Do your lights dim when your amp powers up?

Hi , I had similar problems in my 40 year old house. 2 years ago I added Solar and during the process I had a brand new panel installed. Prior to that I had an issue where my pool motor ( single speed at the time ) was not running smoothly. The issue was a WEAK breaker that wouldn’t hold the current. While replacing it , I noticed the bus bar was pitted and moved it to a new location, problem solved. I also TIGHTENED all the connections. Now with a new box and a variable speed motor no issues. I just had the kitchen remodeled a few months ago and we did all new kitchen wiring for all new appliances. We went to a large induction stove that requires a 50 amp circuit. We went 6 gauge and it’s rated for 60 amps but has a 50 amp breaker. When we kick it on high , turn on the vacuum or use the tea pot I get a very slight startup flicker in other lights. Like mentioned above if is just a fraction of a second don’t worry. As mentioned above i strongly urge you to check for loose screws/nuts at the panel and check for tired breakers as they are cheap to replace. Regards, Mike B. 

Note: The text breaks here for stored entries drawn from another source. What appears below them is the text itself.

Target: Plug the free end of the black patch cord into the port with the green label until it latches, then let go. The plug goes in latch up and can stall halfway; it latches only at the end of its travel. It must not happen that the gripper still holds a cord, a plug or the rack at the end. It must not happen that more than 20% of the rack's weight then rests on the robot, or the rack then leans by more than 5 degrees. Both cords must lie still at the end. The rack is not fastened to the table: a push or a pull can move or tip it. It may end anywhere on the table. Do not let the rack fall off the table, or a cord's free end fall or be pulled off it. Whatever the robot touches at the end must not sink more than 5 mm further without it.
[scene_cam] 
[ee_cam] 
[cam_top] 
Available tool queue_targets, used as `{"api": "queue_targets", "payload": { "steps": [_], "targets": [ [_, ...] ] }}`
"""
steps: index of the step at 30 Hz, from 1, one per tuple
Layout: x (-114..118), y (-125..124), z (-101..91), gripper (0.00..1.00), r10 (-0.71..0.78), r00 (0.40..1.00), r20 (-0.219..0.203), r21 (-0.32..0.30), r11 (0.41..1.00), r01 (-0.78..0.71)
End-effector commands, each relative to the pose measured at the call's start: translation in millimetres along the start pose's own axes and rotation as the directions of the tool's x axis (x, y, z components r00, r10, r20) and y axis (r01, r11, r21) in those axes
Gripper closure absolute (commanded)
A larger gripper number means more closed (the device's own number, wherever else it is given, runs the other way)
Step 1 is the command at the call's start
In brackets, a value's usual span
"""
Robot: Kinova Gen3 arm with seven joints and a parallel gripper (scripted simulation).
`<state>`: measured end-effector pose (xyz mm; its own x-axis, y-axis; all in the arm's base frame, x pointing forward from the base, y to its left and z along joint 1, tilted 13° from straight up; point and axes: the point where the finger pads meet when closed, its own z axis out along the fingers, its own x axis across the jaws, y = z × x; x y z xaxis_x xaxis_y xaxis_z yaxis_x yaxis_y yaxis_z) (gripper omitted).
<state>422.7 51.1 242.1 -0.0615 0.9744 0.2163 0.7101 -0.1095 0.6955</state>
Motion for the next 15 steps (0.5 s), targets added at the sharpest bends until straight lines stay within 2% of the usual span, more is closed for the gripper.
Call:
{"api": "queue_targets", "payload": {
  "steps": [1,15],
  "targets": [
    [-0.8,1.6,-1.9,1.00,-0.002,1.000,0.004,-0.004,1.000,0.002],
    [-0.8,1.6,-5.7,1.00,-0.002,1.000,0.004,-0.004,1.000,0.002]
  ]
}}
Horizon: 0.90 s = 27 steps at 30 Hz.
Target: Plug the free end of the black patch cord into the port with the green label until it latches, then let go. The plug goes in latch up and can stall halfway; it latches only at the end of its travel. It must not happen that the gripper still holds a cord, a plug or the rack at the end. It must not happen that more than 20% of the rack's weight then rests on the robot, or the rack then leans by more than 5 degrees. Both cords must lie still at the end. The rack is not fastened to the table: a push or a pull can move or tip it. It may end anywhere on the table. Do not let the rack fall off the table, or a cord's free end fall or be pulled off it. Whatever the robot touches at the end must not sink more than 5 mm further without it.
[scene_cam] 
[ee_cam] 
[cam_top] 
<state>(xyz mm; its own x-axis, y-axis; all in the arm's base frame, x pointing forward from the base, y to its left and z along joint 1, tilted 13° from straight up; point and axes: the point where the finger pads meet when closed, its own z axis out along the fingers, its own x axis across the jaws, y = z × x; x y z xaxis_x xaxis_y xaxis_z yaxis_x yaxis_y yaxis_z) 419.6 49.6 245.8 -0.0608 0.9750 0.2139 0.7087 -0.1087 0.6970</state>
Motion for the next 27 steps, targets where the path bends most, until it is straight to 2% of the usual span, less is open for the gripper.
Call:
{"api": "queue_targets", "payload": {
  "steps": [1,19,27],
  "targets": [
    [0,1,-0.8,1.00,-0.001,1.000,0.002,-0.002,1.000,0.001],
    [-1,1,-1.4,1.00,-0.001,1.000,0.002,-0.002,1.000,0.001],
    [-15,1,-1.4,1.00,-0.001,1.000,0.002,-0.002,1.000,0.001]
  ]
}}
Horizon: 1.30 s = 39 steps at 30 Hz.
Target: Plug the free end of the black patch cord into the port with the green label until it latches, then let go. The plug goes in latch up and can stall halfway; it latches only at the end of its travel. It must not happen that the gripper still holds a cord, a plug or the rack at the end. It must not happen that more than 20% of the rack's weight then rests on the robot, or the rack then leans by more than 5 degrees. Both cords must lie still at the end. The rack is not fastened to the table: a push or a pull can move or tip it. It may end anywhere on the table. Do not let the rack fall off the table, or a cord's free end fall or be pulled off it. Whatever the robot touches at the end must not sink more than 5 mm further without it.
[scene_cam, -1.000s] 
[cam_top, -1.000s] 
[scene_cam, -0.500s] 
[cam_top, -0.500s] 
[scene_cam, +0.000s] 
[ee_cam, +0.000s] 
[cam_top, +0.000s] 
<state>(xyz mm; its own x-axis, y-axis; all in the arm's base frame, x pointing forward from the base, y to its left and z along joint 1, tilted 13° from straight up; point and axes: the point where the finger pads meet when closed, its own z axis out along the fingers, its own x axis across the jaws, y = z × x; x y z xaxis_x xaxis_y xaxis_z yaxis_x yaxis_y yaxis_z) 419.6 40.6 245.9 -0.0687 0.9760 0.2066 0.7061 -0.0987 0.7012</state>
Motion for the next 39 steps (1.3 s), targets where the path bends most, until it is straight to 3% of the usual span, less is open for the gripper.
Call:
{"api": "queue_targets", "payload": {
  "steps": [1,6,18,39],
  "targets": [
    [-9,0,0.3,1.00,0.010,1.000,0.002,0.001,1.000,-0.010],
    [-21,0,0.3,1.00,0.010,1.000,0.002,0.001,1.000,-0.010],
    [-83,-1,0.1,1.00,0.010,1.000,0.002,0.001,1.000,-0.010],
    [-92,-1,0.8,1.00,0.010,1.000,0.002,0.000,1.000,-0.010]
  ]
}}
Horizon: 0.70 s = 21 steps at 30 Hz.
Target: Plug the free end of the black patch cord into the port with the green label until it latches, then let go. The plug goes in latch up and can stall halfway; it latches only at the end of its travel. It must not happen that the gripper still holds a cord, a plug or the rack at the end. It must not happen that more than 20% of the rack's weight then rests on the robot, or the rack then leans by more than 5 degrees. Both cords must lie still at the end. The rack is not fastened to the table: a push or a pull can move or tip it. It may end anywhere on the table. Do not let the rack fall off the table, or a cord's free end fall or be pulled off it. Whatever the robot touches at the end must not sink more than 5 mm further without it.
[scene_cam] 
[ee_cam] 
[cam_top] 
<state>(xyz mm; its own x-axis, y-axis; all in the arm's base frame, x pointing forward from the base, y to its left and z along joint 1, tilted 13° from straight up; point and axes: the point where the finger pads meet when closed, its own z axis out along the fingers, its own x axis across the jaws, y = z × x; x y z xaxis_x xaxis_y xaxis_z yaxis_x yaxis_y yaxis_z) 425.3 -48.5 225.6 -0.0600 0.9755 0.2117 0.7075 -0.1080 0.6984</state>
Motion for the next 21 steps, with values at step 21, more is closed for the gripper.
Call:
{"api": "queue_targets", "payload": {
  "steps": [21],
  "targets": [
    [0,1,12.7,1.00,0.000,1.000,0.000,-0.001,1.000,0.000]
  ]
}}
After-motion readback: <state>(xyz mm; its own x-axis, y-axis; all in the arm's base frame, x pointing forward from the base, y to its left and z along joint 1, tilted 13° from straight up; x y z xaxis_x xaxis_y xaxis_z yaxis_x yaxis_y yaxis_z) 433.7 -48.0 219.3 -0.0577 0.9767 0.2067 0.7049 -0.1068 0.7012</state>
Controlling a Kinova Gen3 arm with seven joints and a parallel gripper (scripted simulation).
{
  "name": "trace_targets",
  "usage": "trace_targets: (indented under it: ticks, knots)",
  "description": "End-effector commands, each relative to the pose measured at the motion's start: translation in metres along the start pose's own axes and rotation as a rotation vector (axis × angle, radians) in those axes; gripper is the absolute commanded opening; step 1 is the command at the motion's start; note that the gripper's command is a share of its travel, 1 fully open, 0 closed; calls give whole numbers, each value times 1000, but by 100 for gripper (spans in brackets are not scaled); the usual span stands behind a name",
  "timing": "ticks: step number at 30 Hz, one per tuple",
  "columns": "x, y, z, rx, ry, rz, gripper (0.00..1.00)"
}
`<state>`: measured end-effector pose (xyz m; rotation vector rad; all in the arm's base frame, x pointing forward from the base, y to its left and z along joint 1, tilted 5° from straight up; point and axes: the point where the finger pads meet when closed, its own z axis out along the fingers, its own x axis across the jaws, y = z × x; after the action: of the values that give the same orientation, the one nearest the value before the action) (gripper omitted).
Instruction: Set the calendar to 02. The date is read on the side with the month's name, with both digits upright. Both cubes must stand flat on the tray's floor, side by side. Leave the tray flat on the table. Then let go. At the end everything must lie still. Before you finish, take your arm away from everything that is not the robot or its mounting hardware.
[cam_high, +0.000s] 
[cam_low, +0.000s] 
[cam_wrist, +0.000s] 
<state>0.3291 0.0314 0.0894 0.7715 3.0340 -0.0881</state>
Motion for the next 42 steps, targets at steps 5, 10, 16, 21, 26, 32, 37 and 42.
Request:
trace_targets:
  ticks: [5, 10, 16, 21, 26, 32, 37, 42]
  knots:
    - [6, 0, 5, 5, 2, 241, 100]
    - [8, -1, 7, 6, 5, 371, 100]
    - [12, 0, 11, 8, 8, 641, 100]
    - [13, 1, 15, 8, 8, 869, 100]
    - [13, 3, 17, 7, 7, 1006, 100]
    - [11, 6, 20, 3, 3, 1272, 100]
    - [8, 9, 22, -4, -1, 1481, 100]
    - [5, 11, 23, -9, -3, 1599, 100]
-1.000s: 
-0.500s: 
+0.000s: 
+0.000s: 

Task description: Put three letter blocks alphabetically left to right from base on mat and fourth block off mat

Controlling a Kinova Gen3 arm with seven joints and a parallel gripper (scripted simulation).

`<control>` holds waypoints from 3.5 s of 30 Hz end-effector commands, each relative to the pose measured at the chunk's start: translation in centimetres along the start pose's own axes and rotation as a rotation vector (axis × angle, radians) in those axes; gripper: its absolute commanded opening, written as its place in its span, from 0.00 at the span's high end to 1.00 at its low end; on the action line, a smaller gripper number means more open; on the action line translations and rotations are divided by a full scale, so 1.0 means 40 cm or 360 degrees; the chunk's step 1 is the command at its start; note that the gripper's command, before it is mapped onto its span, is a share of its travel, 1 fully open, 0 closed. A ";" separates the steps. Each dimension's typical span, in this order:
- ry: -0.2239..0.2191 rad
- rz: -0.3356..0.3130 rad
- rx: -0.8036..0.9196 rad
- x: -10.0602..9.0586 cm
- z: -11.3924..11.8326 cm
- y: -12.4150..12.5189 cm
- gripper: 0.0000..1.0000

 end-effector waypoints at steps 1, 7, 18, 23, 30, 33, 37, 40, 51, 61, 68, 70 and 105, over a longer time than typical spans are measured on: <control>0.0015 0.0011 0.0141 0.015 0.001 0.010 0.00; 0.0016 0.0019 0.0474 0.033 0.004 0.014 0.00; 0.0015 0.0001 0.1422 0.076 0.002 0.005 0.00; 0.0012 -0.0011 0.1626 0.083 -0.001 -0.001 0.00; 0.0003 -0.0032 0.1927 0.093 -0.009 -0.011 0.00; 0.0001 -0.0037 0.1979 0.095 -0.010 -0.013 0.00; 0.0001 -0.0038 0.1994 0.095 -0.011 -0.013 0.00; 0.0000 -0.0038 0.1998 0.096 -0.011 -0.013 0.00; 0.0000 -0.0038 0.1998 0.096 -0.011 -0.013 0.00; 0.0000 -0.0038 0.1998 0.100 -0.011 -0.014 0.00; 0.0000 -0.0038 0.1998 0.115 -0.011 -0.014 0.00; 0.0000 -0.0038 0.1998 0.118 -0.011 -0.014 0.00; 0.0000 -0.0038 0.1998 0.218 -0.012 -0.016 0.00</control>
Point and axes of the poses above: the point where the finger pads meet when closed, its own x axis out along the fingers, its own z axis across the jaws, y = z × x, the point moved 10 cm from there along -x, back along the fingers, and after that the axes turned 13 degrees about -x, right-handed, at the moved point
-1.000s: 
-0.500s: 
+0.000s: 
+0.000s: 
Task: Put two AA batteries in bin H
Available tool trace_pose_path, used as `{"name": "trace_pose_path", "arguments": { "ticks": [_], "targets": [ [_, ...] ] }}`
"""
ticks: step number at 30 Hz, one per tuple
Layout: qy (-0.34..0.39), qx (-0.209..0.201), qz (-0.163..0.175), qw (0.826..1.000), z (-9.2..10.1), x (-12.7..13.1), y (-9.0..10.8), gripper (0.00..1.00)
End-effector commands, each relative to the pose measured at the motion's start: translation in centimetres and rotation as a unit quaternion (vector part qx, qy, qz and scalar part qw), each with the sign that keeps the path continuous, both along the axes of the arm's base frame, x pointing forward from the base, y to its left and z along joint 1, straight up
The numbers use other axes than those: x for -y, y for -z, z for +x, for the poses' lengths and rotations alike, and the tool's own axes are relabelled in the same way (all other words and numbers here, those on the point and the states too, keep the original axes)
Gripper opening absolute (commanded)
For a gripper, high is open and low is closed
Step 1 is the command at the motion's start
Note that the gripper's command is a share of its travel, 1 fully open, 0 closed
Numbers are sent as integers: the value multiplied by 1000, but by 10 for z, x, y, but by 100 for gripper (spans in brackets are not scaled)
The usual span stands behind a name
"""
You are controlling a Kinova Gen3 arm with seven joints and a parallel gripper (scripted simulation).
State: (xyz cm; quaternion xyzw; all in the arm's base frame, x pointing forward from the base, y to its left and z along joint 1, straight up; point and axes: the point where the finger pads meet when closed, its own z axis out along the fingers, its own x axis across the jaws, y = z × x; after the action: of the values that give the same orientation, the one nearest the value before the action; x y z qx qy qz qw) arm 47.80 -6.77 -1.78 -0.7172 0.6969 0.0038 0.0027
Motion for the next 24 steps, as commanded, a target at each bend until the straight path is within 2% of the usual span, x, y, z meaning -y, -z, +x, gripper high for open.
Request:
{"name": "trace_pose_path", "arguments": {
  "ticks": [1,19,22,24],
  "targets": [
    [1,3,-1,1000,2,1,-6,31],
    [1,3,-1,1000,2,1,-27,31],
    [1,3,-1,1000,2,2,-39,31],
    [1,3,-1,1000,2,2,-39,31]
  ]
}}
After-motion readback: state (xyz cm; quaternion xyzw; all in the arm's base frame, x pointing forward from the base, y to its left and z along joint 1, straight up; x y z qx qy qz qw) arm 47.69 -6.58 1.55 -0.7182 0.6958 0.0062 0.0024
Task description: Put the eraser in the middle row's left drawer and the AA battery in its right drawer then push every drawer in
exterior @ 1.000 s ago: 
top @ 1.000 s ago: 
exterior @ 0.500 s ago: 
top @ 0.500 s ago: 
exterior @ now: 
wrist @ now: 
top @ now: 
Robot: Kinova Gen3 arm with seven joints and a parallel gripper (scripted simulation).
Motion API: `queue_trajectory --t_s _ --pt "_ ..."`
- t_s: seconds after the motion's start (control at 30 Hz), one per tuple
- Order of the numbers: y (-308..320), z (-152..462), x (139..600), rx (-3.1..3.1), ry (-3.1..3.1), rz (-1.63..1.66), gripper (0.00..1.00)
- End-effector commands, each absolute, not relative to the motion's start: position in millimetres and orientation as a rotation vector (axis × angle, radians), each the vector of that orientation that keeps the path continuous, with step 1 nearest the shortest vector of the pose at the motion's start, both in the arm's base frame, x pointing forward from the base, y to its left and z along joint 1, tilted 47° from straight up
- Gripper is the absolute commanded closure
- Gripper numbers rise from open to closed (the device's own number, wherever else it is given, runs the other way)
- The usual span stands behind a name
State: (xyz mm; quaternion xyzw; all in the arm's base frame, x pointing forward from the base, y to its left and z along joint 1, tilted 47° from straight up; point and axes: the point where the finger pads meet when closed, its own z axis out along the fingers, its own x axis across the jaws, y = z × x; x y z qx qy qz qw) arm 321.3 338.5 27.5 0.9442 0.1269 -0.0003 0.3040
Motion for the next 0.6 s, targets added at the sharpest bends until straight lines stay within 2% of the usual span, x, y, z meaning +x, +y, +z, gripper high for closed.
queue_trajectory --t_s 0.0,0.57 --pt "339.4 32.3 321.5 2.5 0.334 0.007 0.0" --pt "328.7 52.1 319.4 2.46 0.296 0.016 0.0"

I would add that the experiment of using a long extension cord can cause voltage drop, which in turn may increase current draw. 

What @larryi  said...

Look out your window and see if the neighbors lights dim on your power up. If so that’s some real current draw. 😀

I would add that the experiment of using a long extension cord can cause voltage drop, which in turn may increase current draw. 

Hey @whart - I'm afraid your understanding is a little inconsistent.  You are correct that voltage drop would occur due to the extension cord, but this would cause a decrease in current.  Let me work through the math with you. 

Let's assume a 300W at idle amplifier.  At 120VAC this is the equivalent of a 48 Ohm resistor which is drawing 2.5 Amps. 

Let's check the basic math: 

Watts = A x V , or Watts = AxAxR

so: 

300W = 2.5A x 120V

We also know that V / I = R

120 / 2.5 = 48 Ohms. 

So, summarizing: 

Wall voltage: 120V

Amp power : 300

Amp current: 2.5

Equivalent R : 48 Ohms. 

Putting this in terms of current: 

2.5A = 120V / 48 Ohms

So, everything is consistent no matter how you look at it.  What happens now when we add the resistance of an extension cord?  We should avoid using cheap lamp cord extensions except for lamps, but let's discuss a really long or really bad one which has a whopping 2 Ohms of resistance.  Honestly that's a lot even for a super cheap extension, but it makes our math easier. :) 

So now the total series resistance = 2 Ohms + 48 Ohms = 50 Ohms. 

As we showed above, A = V / Ohms, so 

120 / 50 = 2.4 Amps.  It's dropped, not increased! 

Now, in terms of "voltage drop" what we mean is that literally a voltage drops across a resistance due to current.  So, taking our really bad lamp cord: 

2.4A x 2 Ohms = 4.8V of drop! 

And here's the real problem of "voltage drop."  Instead of your amplifier getting 120V it sees: 

120 - 4.8 = 115.2 V ! 

It's the same if we calculate it using A and Ohms:

2.4 A x 48 Ohms (for the amp) = 115.2V. 

So, you were a little mistaken.  You were right about the voltage dropping but so does current.  What is true though is that on startup the amp won't finish charging for a longer period of time due to the reduced current flow. 

There is an exception!! If you used a voltage regulator, current would rise when voltages dropped, but what's happening then is the voltage regulator is a variable impedance, it's no longer a fixed R value like we modeled here.